Zu einem bayernweit einzigartigen Kooperationsprojekt fanden insgesamt 27 Schüler einer achten Klasse aus Berlin den langen Weg in den Spessart. Initiiert von Jochen Raue, dem Revieramtsleiter Frammersbach der Bayerischen Staatsforste, planten die Jungen und Mädchen mit ihren Lehrern der katholischen Schule Sankt Marien aus dem Berliner Stadtteil Neukölln ein Holzhaus und bauen dieses im Frammersbacher Forst auf. Mit einer Vorlaufzeit von eineinhalb Jahren entwarfen die Schüler an ihrer Schule fächerübergreifend eine klassische Blockhütte im Maßstab 1:10. Diese wurde mit den Materialien eines Berliner Holzhändlers an der Schule konstruiert und wird jetzt auf einem Grundstück der Bayerischen Staatsforsten – mitten im Wald – in Originalgröße aufgebaut.
Lehrer Brinkmann wollte schon immer mit seinen Schülern ein Holzhaus bauen
Tischlermeister Andreas Birkner, der Werkstattleiter der privaten Integrierten Sekundarschule, lernte Revieramtsleiter Raue bereits vor 20 Jahren kennen. Er wusste von den Plänen des betreuenden Lehrers Werner Brinkmann: „Ich wollte schon immer mal mit meinen Schülern ein Holzhaus bauen“, erklärt Brinkmann die dahinterstehende Idee. Durch den bestehenden Kontakt zu Jochen Raue und die Kooperation mit dem Bayerischen Staatsforst, der für dieses Projekt auch die Kostenübernahme gewährleistet, konnte die Idee des Lehrers realisiert werden.
Neben den Schülern, die in drei Gruppen aufgeteilt, abwechselnd am Holzhaus bauen, Jägerstände errichten oder sich mit einer Ordensschwester auf spirituelle Exkursionen begeben, befindet sich mit Tischlermeister Birkner auch die fachkundige Kompetenz der Schule vor Ort.
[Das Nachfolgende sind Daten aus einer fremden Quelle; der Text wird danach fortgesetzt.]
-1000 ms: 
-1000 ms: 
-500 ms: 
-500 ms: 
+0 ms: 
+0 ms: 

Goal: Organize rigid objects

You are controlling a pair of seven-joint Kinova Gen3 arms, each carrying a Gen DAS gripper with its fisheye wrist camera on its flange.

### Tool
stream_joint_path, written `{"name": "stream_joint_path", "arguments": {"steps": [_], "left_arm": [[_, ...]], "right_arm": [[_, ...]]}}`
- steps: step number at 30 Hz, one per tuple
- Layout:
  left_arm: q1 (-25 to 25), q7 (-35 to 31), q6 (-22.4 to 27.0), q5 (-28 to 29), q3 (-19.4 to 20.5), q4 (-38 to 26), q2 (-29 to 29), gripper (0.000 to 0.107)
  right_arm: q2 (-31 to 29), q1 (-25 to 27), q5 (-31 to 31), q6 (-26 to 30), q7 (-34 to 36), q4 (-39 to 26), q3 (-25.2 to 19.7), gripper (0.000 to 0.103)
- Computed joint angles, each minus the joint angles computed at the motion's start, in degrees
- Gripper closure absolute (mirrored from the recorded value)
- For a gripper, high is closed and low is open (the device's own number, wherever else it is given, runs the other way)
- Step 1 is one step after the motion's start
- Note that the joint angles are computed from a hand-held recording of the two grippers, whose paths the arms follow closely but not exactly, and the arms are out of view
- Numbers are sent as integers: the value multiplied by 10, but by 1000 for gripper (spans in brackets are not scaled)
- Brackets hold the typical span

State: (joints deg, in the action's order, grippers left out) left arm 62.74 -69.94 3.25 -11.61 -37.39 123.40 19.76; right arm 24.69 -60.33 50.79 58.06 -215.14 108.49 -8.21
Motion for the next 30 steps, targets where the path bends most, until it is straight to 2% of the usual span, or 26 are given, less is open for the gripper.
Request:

Er zeigt sich mit dem Fortschritt sehr zufrieden: „Die Kinder sind voll dabei“, sagt er. Manche würden erst jetzt merken, wie hart handwerkliche Arbeit ist.
Eine Woche ohne Handy im Spessart
Im Vorfeld wurden mit den Schülern verschiedene Holzmodelle im Unterricht angefertigt. Revieramtsleiter Raue erschien persönlich zur Nominierung der schönsten Anfertigung in Berlin, die den Zuschlag zum Bau erhielt. Ein Bauunternehmer schaffte die in Berlin angefertigten Module direkt zur Bayerischen Schanz. Der dortige Wirt überführte diese zum Bauplatz.
„Meine Schüler sollen stolz auf sich sein“ sagt Brinkmann, der sich den Bau mit seiner Klasse schwieriger vorgestellt hat. Seine Schüler sollen dadurch Kontinuität und Ausdauer erlernen. „Wenn die Jungs und Mädels sehen, was sie da mit eigenen Händen errichten“, ist sich Brinkmann sicher „wird das deren Wertschätzung stärken.“
Ob die Achtklässler, die auf dem Zeltplatz in Frammersbach untergebracht sind und mit einer Feldküche versorgt werden, auch ohne ihr Handy, das sie während ihrer Woche im Spessart zuhause in Berlin lassen mussten, zurecht kommen? Die Meinungen gehen da auseinander. Während Schüler Robert vom Dach der Baustelle herunter ruft, „geht schon in Ordnung“, widerspricht ihm seine Klassenkameradin Lena und gibt an, dass „das schon verdammt hart“ sei. Die Tiere im Wald und die Ruhe finden dagegen alle einheitlich „klasse“. Auch weitere Exkursionen in und um Frammersbach werden durchgeführt.
Hütte soll später als Schulungseinrichtung für Jäger und Förster genutzt werden
„Einen Unfall hatten wir bisher noch nicht“ freut sich Jochen Raue und zeigt sich von der Teamarbeit begeistert. Betreut werden die Schüler zusätzlich von mehreren Forstwirten und ehrenamtlichen Helfern. Zum Abschluss ihrer Bauarbeiten dürfen die Jugendlichen die letzte Nacht ihres Aufenthalts im Spessart in ihrer 25 Quadratmeter großen Hütte übernachten, die später als Schulungshütte für Jäger oder Förster genutzt werden soll. Ausgestattet wird sie noch mit gebrauchten Möbeln, die Jochen Raue vor dem Sperrmüll rettete. „Vielleicht machen wir ja mal einen Klassenausflug hierher“, ruft Werner Brinkmann, mit einem Hammer in der Hand, vom Dach der Blockhütte herunter.